One of China’s wandering elephants is returned to reserve

BEIJING — One member of a group of elephants that left a nature reserve and wandered close to cities in China’s southwest has been tranquilized and returned to the reserve after leaving the herd.

The elephants attracted nationwide attention after they left the reserve in Yunnan province last year and walked more than 300 miles north. They reached the outskirts of Kunming, a major city, before turning south again, but still are far from the reserve.

A lone male elephant that left the herd more than a month ago was captured Wednesday near the city of Yuxi and sent back to the Xishuangbanna National Nature Reserve, about 280 kilometers (175 miles) away, according to the government.

The 10-year-old, 1.8-ton elephant had stayed near populated areas since Monday, prompting the decision to send it back to the reserve to reduce the risk to the public.

The elephant was tranquilized with a blow dart, put in a cage and taken home by truck, the government newspaper China Daily reported. It appeared healthy and had no injuries, the Yunnan government said in a social media post.
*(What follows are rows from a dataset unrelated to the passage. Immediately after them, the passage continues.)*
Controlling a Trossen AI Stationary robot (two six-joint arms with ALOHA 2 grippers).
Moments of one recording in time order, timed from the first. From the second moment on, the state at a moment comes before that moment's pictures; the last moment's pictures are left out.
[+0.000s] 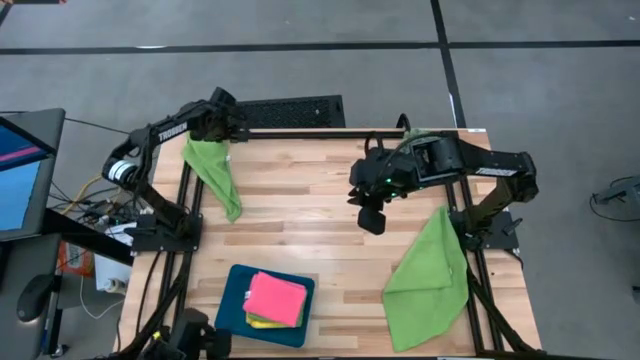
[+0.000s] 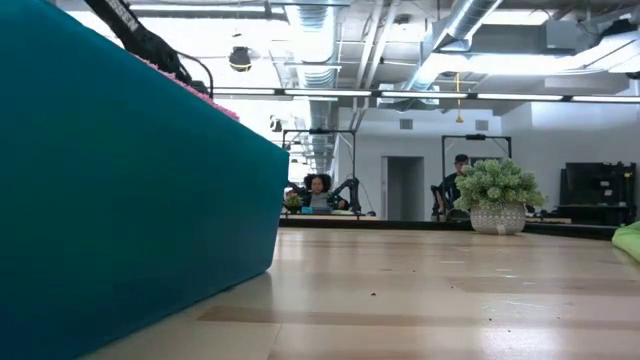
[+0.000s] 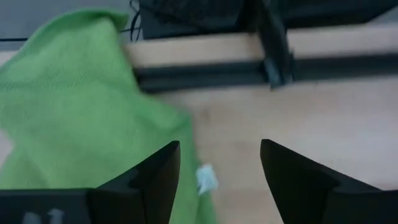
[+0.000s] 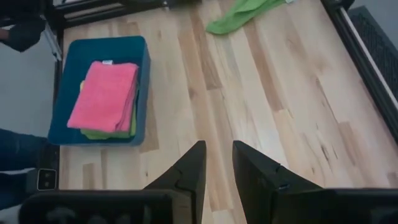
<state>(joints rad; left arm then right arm) 1.12 1.56 1.05 -0.70 -0.16 -0.37 0.12 1.62 1.98 -1.25 0.11 0.23</state>
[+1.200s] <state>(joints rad) 1.11 1.71 1.02 -0.61 -0.32 -0.78 0.11 1.62 1.98 -1.36 0.19 0.24</state>
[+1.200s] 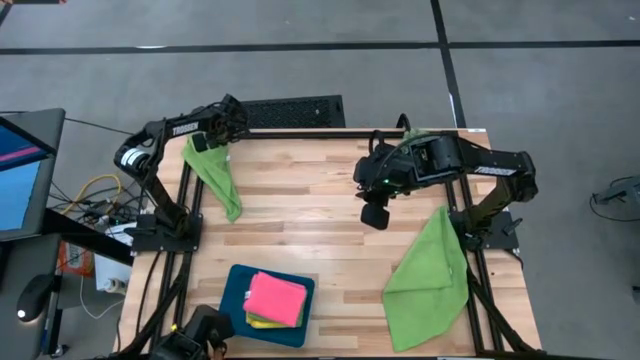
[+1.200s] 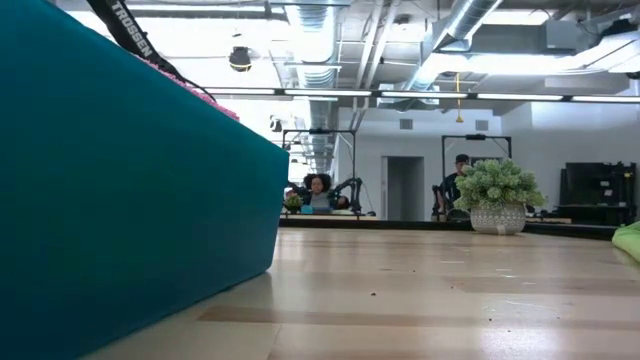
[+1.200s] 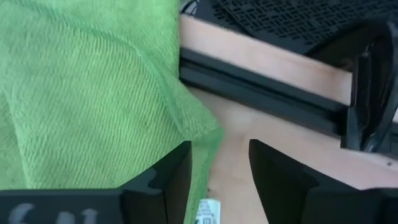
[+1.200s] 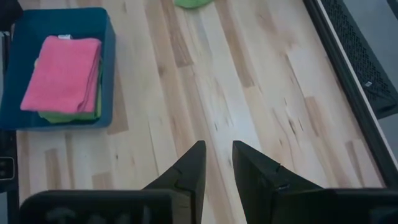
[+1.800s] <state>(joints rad) 1.01 1.69 1.10 -0.89 -0.18 -0.54 0.12 1.62 1.98 -1.40 0.24 0.23</state>
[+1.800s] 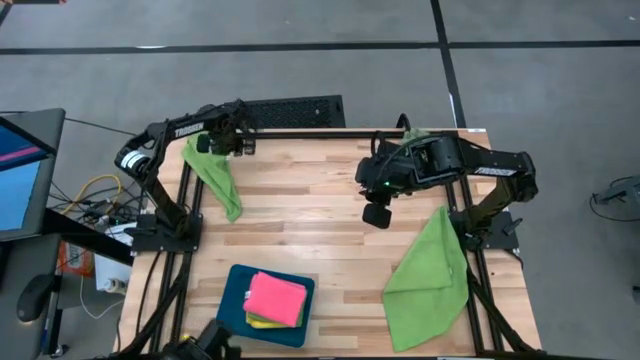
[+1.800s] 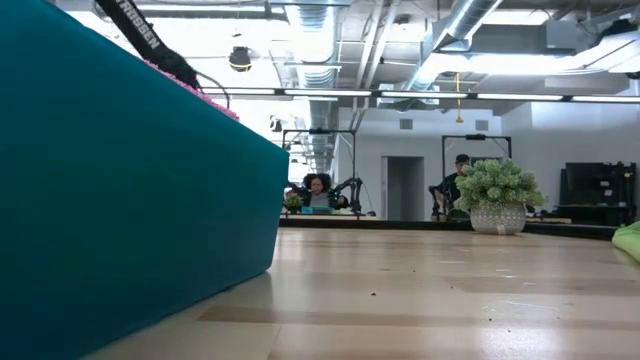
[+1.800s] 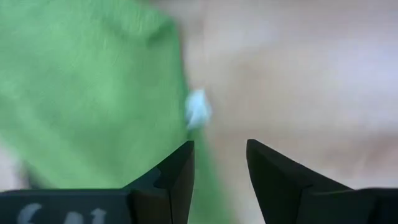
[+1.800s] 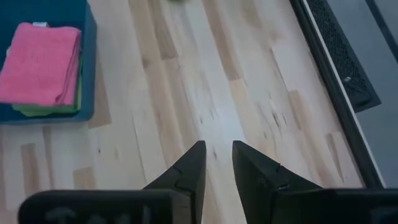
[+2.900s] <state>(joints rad) 0.10 1.23 0.50 -0.78 -0.25 -0.89 0.12 1.62 1.98 -1.39 0.24 0.24</state>
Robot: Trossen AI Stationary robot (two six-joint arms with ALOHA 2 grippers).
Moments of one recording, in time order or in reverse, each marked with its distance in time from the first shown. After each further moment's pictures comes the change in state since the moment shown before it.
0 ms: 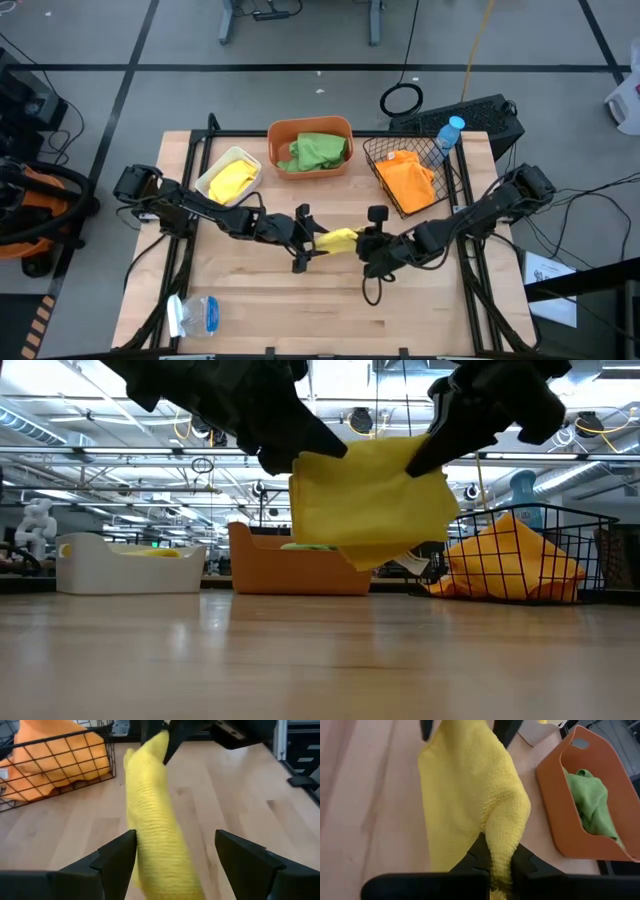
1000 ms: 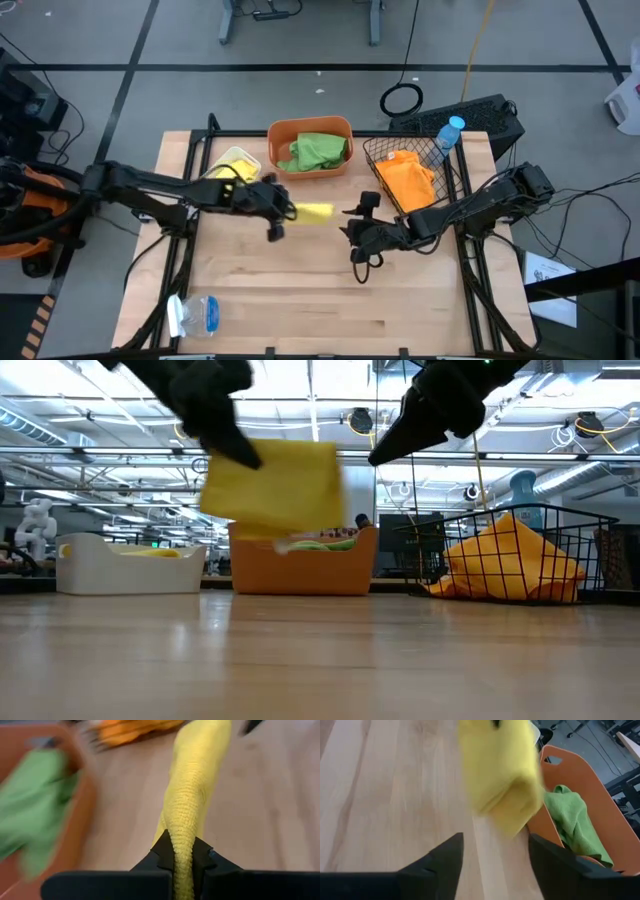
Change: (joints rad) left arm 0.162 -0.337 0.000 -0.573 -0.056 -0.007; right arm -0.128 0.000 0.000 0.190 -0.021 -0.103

“As an Asian elephant that’s only 10 years old, it will encounter unpredictable difficulties for survival,” said Chen Mingyong, an elephant expert at Yunnan University, in a government statement.
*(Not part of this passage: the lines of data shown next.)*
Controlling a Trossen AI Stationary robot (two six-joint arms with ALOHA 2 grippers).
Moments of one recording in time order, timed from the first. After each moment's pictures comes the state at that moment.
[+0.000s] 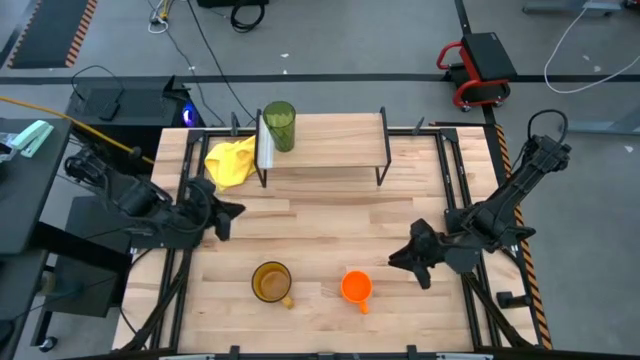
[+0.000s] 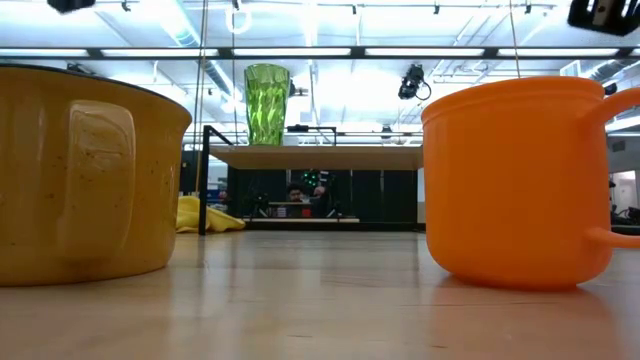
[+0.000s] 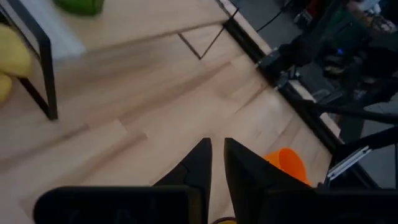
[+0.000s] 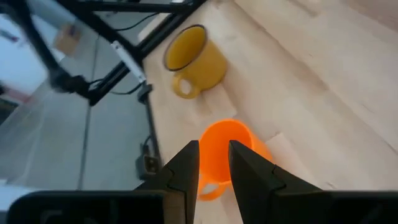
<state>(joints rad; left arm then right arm) -0.61 0.92 1.05 -0.94 -0.83 -1.34 0.77 1.04 0.83 -0.44 0.55 1.12</state>
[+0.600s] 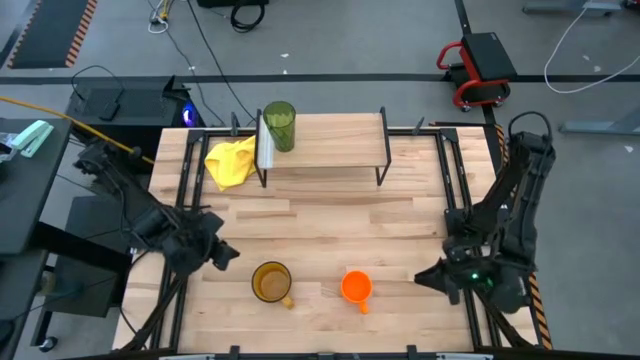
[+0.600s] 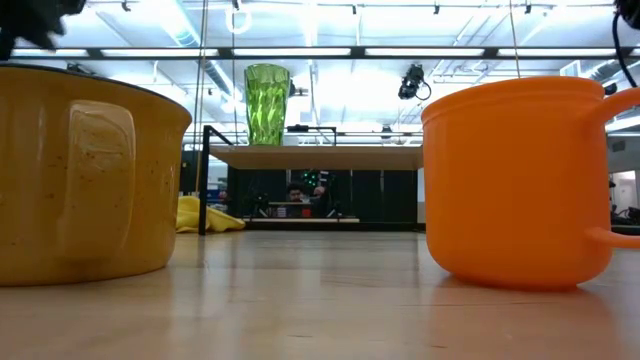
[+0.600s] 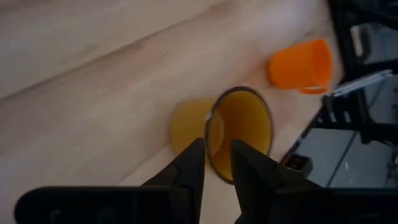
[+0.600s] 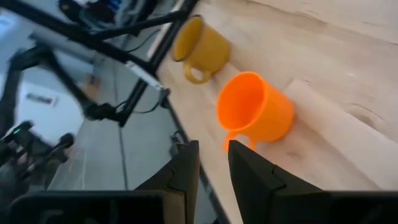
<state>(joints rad) -0.79 0.93 0.82 -0.85 -0.50 -1.78 1.17 1.12 0.83 -0.60 0.92 1.79</state>
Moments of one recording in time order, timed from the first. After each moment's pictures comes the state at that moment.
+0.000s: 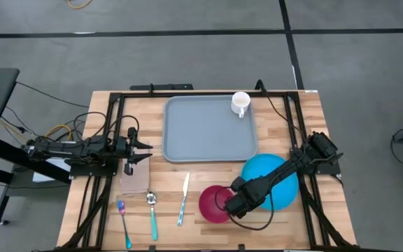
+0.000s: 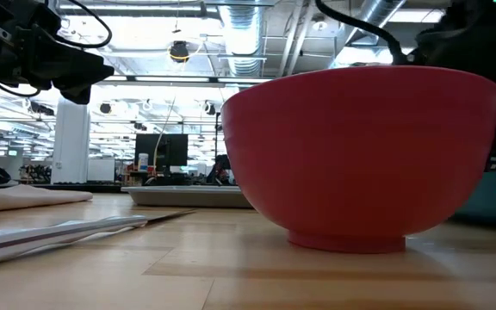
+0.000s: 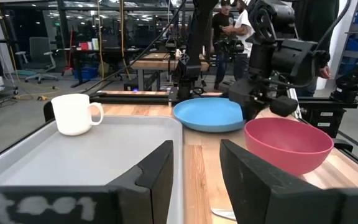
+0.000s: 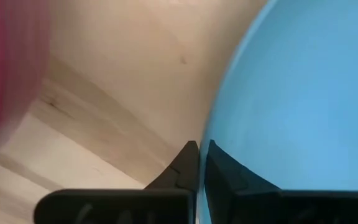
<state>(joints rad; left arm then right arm) -0.07 0.02 0.01 0.04 -0.09 -0.01 0.54 1.92 1.31 -1.07 -0.05 1.31</state>
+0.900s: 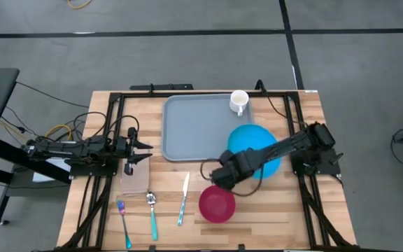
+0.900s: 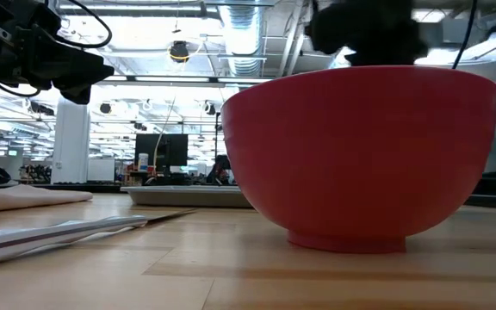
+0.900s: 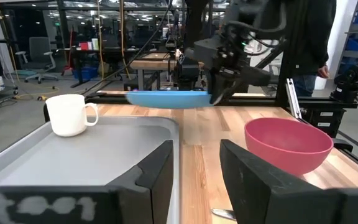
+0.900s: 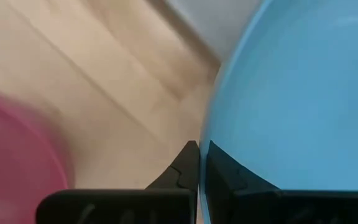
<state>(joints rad) -0.07 0.02 0.01 0.04 -0.09 -0.01 0.30 1.87 1.55 -1.31 0.21 1.02</state>
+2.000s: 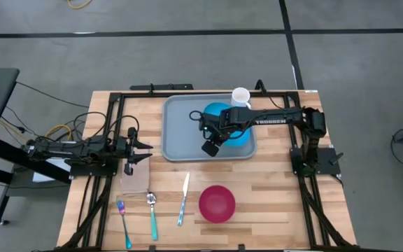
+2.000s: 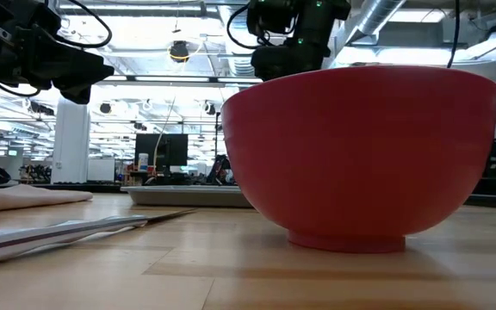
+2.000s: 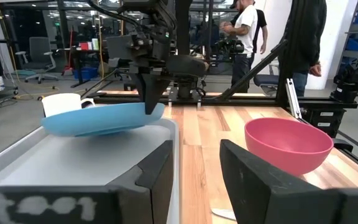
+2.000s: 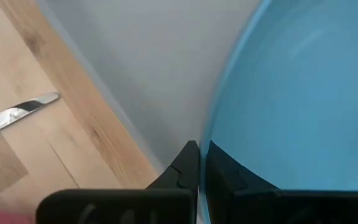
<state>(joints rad) -0.07 0.02 0.01 0.04 -0.09 -0.01 -0.12 1.89 1.58 -0.97 0.04 0.42</state>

The herd was 16 elephants when it left the reserve. Two returned on their own and a baby was born during the walk.

Authorities say the remaining group of six female and three male adults, two juveniles and three calves appear to be healthy.
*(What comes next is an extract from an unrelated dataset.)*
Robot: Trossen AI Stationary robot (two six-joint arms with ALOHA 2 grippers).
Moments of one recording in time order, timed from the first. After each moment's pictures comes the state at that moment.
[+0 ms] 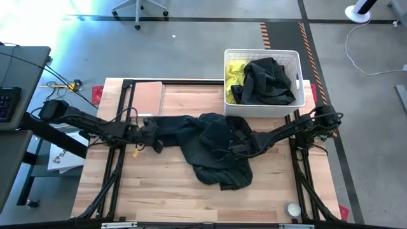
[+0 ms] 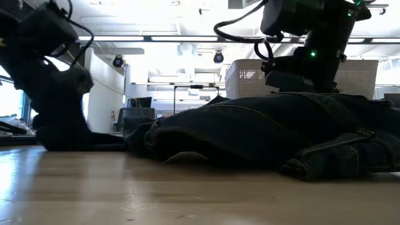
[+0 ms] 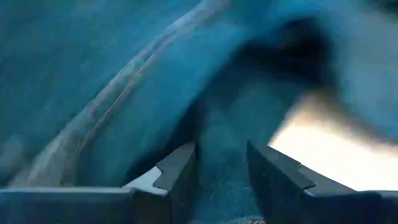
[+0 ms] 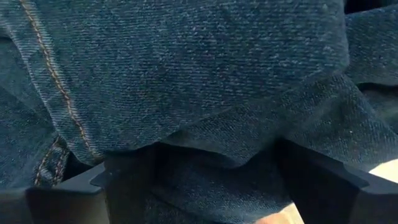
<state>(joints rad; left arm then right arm) -0.16 0.94 0.22 -0.19 -0.30 -0.98 0.26 1.69 0.95 -0.66 0.33 1.06</state>
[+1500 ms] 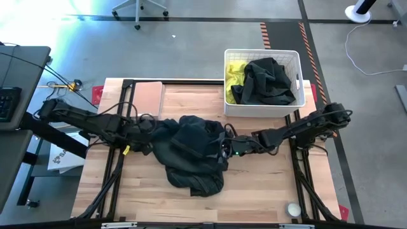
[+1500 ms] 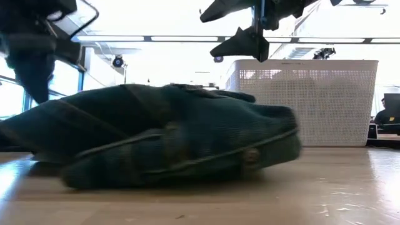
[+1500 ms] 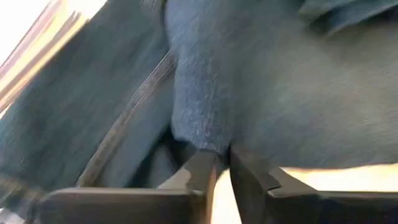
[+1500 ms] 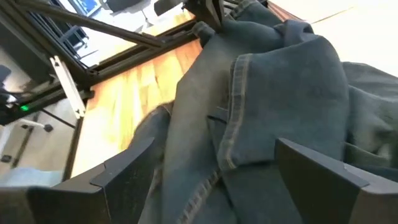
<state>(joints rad) -0.21 0.88 0.59 -0.99 -0.20 -0.87 0.27 1.56 0.95 0.12 0.26 0.52</state>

More than 200 people with 20 drones and dozens of vehicles are tracking the elephants.

Authorities have closed roads to allow them to cross and told residents to stay indoors if they walk through villages. Tons of food has been used to lure them away from populated areas.

State TV carries updates on the elephants several times a day and they are among popular topics on social media.

The topic “#Lone elephant was captured and returned home#” on the Sina Weibo microblog service was viewed more than 15.8 million times on Wednesday and Thursday. A compilation of video clips posted online by the Communist Party newspaper People’s Daily was reposted 1,200 times.

The elephants have damaged crops but no injuries have been reported.

As of June 28, residents reported losses of 6 million yuan ($950,000), according to the Yunnan Office of the China Banking and Insurance Regulatory Commission.